For some of my older posts you can search TFL site or visit my other blog at

Balloon Flowers


varda's picture

And I'm sure very flavorful given what's in it.     Now, to continue our "what's that plant" series - what is the variegated grass (?)  in the second garden shot?  -Varda

isand66's picture

Thanks Varda. The variegated grass is a Japanese variety. I have to look and see what it's called and I will get back to you. It is one of my favorites.

Actually it's a variegated Lily Turf.  I was thinking of a different photo I took.

pmccool's picture

If you love all things pecan, do try Two Ton Bourbon Pecan Cake.  It's good stuff!  You get loads of pecans and, as a bonus, bourbon too!  


isand66's picture

Paul that soundincredible!   Do yougave the recipe you can share! 

pmccool's picture

It is linked to a recipe.


isand66's picture


I didn't see that on my phone.   Will have to twist my wife's  arm to make it as she is the cake baker.

dabrownman's picture

some very nice tasting bread Ian.  I'm not into pecans  in a big way but this bread might just change my thinking!.  What a nice looking boule too.  The basket seems to work out well.  Thanks for shopping at Goodwill.  We do work for them and help where we can.  They are a fine charity, that helps young folks and others in need of jobs and training.  A very high percentage of cash they generate also goes directly to those who need it too - no waste on admin and fundraising costs - plus they supply a great number of jobs to boot too - something few charities actually do. 

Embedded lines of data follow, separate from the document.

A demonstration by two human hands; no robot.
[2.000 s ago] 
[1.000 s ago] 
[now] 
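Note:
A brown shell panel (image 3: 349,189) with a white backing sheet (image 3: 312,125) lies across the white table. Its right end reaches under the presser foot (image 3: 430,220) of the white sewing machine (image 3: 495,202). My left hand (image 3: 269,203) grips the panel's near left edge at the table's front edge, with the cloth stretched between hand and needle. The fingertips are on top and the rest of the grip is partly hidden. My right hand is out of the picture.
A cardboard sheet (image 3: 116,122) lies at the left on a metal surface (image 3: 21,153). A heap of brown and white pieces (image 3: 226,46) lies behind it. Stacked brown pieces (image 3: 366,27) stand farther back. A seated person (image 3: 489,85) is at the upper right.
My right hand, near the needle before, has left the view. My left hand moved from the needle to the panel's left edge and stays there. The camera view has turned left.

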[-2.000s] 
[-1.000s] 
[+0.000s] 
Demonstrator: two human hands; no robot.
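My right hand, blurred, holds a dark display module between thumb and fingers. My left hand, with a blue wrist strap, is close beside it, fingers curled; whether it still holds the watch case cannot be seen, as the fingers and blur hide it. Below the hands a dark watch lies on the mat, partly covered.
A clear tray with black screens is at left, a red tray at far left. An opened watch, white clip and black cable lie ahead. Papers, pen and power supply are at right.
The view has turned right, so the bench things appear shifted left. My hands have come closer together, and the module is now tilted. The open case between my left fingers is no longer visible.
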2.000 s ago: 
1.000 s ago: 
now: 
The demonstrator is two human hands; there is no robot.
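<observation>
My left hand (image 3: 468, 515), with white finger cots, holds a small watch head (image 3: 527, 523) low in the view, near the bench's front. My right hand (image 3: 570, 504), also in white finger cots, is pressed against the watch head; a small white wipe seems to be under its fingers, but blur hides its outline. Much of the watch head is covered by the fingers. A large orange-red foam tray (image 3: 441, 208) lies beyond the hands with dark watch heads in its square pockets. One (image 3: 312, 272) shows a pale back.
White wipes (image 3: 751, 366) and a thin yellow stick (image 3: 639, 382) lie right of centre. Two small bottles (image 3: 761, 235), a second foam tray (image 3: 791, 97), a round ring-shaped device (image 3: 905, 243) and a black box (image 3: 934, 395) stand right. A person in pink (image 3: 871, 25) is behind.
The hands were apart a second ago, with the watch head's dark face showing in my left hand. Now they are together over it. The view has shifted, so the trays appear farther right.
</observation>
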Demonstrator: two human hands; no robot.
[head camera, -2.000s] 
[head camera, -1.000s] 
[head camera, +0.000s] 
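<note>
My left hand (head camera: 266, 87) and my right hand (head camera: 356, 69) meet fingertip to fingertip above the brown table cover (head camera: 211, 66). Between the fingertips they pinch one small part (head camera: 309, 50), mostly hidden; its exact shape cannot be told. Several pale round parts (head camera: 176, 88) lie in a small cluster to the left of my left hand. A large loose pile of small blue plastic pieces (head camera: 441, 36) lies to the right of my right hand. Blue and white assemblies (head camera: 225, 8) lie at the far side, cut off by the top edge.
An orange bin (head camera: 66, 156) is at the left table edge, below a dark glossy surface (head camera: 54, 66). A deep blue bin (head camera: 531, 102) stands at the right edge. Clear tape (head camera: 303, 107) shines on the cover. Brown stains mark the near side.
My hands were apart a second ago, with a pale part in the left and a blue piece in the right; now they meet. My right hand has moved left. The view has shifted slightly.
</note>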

I posted on of my boules today using a Goodwill basket too!  It worked great.

Nice baking as usual Ian.

isand66's picture

Thanks DA.  If you don't like Pecans you can always use the nut of your choice.

The millet also give this bread a very interesting texture and taste and adds a nice crunch.

Hope your trip is going well.

Will check out your post.

I bought several different baskets from Good Will after seeing your collection and go back every once in a while to see what's new.  It's always nice to try and help where we can.